Supervised learning refers to learning a functional relationship, or model, f : 𝑋 → 𝑌 between a set of 𝑝 features 𝒙 ∈ 𝑋 ⊆ R 𝑝 and a target 𝑦 ∈ 𝑌 ⊆ R from data D = {(𝒙 𝑖 , 𝑦 𝑖 )} 𝑛 𝑖=1 with 𝑛 ∈ N instances. It is uniquely characterized by the use of labeled training data for learning the underlying relationship 𝑓 : 𝑋 → 𝑌 . We refer to labeled data if both features and targets are observed. The model f is then used to make predictions for the target of new data ŷ = f (𝒙), where the features but not the targets are available. An example prediction task for the field of epidemiology may be predicting the risk of a specific disease, based on genetic and lifestyle features.
It is important to note that the term model is used for many different concepts in science, which may lead to confusion. In this chapter, the term model is used to refer only to the functional relationship f between 𝒙 and 𝑦. The algorithm that is used to find the model is termed inducer or learner.
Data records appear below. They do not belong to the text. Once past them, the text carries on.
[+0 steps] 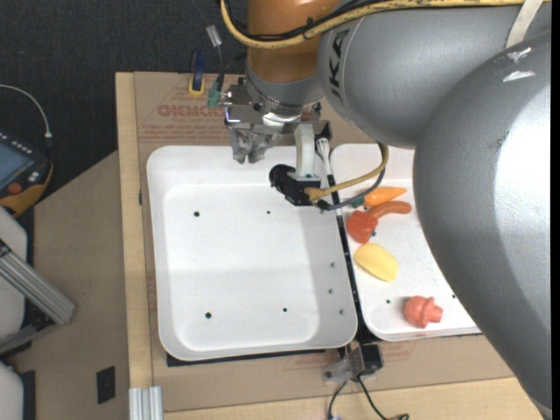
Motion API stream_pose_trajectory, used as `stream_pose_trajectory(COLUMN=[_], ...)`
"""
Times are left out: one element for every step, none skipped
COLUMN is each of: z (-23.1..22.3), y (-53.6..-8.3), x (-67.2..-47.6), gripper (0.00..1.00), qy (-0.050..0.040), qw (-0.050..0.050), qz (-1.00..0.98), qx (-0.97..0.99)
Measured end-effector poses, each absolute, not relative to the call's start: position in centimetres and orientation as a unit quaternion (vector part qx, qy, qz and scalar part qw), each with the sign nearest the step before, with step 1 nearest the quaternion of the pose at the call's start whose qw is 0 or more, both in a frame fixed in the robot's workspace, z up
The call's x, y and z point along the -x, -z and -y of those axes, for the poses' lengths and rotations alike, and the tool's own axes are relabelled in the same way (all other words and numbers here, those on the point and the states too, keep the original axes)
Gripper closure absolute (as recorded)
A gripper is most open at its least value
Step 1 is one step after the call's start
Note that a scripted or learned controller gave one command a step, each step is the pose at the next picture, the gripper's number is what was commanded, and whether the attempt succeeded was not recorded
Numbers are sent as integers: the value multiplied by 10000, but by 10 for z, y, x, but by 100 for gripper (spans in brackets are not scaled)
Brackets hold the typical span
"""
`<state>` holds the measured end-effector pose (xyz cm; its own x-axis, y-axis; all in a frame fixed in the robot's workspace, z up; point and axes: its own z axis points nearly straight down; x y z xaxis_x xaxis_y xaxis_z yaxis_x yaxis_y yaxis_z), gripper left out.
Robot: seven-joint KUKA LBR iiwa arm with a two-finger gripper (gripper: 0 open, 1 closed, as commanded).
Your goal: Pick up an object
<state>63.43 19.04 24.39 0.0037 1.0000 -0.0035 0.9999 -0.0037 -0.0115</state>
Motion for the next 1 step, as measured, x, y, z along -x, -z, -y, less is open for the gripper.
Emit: stream_pose_trajectory(z=[-228], y=[-307], x=[-582], gripper=[100], qy=[25], qw=[3], qz=[7091], qx=[7051])
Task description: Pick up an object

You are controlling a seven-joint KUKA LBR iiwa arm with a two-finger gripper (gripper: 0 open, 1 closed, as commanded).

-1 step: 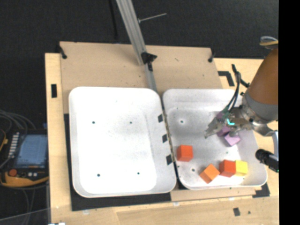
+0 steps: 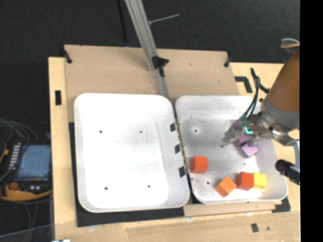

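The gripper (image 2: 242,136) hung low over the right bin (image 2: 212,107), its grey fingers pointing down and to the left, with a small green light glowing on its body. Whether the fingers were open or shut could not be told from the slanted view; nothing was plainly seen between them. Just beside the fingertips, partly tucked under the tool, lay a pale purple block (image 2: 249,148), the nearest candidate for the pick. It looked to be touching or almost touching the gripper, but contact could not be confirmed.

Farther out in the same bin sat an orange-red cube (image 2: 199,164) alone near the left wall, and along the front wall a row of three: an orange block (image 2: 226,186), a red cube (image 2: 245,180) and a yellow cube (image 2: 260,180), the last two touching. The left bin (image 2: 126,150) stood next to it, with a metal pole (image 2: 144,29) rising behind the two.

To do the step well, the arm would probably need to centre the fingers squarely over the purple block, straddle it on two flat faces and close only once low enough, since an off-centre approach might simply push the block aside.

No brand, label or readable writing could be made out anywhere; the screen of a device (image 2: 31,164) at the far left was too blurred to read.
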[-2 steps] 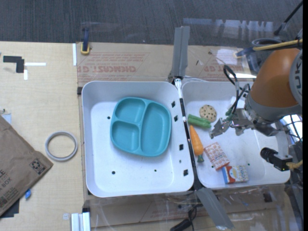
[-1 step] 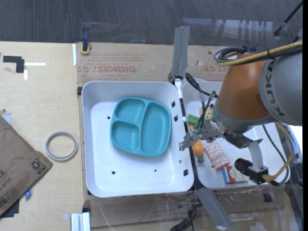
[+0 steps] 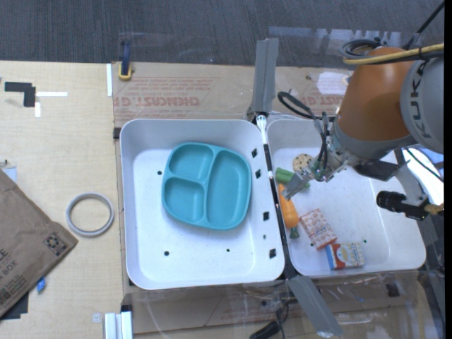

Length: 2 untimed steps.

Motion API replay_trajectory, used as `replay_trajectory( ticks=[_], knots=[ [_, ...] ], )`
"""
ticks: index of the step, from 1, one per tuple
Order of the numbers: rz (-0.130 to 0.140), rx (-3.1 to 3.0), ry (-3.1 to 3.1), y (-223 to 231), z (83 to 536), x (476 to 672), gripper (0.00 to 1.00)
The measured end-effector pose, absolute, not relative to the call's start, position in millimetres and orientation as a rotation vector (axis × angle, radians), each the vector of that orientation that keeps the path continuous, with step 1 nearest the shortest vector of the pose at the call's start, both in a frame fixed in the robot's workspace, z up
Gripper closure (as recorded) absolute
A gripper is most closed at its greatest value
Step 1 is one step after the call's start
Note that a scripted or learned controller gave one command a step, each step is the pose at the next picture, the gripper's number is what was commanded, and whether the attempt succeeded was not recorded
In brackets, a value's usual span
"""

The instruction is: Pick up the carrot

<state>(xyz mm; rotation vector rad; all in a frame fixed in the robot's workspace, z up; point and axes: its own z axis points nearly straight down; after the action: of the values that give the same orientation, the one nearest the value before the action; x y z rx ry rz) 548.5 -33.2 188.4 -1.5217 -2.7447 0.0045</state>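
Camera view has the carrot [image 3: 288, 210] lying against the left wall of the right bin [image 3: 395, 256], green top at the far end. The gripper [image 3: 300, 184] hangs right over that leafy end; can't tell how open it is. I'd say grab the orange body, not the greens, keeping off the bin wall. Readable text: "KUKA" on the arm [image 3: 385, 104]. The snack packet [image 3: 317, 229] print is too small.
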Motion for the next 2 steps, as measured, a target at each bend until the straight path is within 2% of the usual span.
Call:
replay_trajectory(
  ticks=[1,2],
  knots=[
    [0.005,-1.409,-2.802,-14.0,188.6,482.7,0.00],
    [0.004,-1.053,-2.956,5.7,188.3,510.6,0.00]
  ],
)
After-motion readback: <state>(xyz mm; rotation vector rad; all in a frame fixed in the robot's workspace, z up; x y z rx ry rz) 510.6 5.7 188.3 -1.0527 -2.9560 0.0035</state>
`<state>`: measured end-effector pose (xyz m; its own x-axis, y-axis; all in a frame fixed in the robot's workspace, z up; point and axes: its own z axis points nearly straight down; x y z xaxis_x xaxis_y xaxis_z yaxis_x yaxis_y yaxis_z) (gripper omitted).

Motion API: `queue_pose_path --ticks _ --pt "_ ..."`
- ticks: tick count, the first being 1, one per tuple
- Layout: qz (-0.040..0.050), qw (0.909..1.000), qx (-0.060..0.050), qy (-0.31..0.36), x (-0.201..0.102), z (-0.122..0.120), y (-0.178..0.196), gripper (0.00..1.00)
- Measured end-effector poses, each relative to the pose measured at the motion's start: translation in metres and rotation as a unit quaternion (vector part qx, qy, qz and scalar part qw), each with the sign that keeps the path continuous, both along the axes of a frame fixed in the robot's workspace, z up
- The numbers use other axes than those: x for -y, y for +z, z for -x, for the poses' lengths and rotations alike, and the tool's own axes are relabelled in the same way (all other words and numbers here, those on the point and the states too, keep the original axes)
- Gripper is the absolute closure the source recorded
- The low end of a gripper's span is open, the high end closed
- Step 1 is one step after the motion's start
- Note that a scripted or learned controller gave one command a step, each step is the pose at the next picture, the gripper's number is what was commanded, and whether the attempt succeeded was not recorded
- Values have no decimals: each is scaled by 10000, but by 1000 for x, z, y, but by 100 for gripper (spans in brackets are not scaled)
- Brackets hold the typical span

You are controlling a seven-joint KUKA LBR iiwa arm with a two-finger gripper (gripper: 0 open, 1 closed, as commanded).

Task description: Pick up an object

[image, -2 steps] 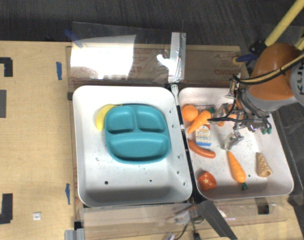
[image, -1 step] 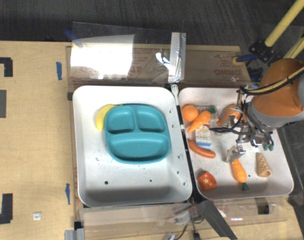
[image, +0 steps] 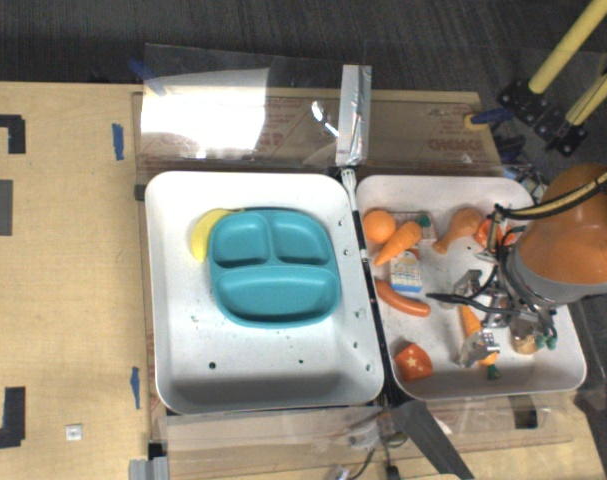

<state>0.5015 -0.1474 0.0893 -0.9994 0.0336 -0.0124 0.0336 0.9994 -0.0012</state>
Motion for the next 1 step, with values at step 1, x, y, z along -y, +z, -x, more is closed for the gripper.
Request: queue_pose_path --ticks 1 --pt "3 9998 23 -185 0 16 0 0"
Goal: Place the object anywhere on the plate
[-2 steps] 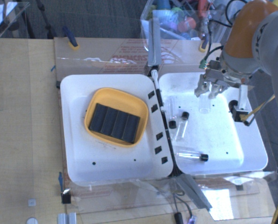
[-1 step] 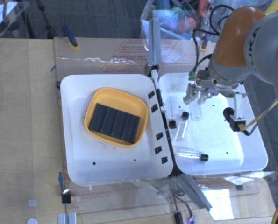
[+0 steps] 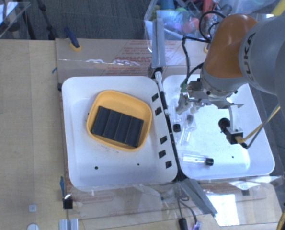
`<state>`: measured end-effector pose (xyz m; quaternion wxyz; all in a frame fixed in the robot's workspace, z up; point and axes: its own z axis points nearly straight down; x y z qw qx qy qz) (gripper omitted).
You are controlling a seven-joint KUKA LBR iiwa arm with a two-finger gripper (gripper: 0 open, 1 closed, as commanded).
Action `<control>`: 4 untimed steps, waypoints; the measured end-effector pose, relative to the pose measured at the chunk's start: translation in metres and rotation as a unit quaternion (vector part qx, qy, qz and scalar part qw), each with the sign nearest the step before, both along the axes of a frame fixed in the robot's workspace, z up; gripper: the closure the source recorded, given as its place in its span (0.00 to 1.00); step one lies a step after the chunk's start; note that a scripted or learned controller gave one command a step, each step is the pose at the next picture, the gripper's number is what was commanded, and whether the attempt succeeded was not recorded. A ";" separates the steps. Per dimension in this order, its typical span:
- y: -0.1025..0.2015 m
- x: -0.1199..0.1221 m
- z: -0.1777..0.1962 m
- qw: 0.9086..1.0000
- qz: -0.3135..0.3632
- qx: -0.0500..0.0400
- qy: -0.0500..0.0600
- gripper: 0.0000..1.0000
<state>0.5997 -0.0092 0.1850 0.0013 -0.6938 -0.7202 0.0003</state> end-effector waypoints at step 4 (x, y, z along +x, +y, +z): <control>0.100 -0.045 -0.001 0.982 0.191 0.000 0.000 0.00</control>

Generally, supervised learning with a continuous target 𝑦 ∈ R is referred to as a regression task. A classification task is presented, when 𝑦 is categorical, i.e., 𝑦 ∈ {1, . . . , 𝐶}, where 𝐶 ∈ N is the number of classes. In this case, the prediction can either be categorical, i.e., ŷ ∈ {1, . . . , 𝐶}, or probabilistic in nature with π = 𝑃(𝑦 = 𝑐|𝒙) for each class 𝑐 ∈ {1, . . . , 𝐶}. For only two classes (𝐶 = 2), typically a {0, 1} target is used, hence it is referred to as binary classification, while 𝐶 > 2 is called multiclass classification.
For evaluation purposes, the difference between the predicted values ŷ and the actual values 𝑦 is usually quantified in the form of a loss function 𝐿( ŷ, 𝑦). It measures the performance of a model and the goal is often to minimize this function during training to improve the model’s accuracy, for further details see Sec. 3.